_EXERCISE GOAL:_
Your task is to print the listing exactly as it stands.

(Beginning of STORED DATA)

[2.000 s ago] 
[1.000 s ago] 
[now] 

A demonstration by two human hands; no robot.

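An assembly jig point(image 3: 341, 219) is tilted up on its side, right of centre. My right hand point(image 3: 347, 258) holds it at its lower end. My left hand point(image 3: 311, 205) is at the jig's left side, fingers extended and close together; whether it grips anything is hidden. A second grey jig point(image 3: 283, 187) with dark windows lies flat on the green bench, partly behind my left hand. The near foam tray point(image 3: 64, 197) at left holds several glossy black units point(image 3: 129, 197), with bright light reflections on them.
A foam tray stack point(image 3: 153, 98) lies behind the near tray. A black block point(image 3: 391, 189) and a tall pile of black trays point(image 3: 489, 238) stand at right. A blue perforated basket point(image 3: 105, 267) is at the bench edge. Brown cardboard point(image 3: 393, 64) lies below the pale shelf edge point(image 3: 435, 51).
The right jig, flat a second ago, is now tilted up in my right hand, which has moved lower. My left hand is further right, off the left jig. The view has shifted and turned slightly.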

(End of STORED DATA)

_COMPLETED EXERCISE:_
[2.000 s ago] 
[1.000 s ago] 
[now] 

A demonstration by two human hands; no robot.

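An assembly jig point(image 3: 341, 219) is tilted up on its side, right of centre. My right hand point(image 3: 347, 258) holds it at its lower end. My left hand point(image 3: 311, 205) is at the jig's left side, fingers extended and close together; whether it grips anything is hidden. A second grey jig point(image 3: 283, 187) with dark windows lies flat on the green bench, partly behind my left hand. The near foam tray point(image 3: 64, 197) at left holds several glossy black units point(image 3: 129, 197), with bright light reflections on them.
A foam tray stack point(image 3: 153, 98) lies behind the near tray. A black block point(image 3: 391, 189) and a tall pile of black trays point(image 3: 489, 238) stand at right. A blue perforated basket point(image 3: 105, 267) is at the bench edge. Brown cardboard point(image 3: 393, 64) lies below the pale shelf edge point(image 3: 435, 51).
The right jig, flat a second ago, is now tilted up in my right hand, which has moved lower. My left hand is further right, off the left jig. The view has shifted and turned slightly.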

What needed an answer now has one.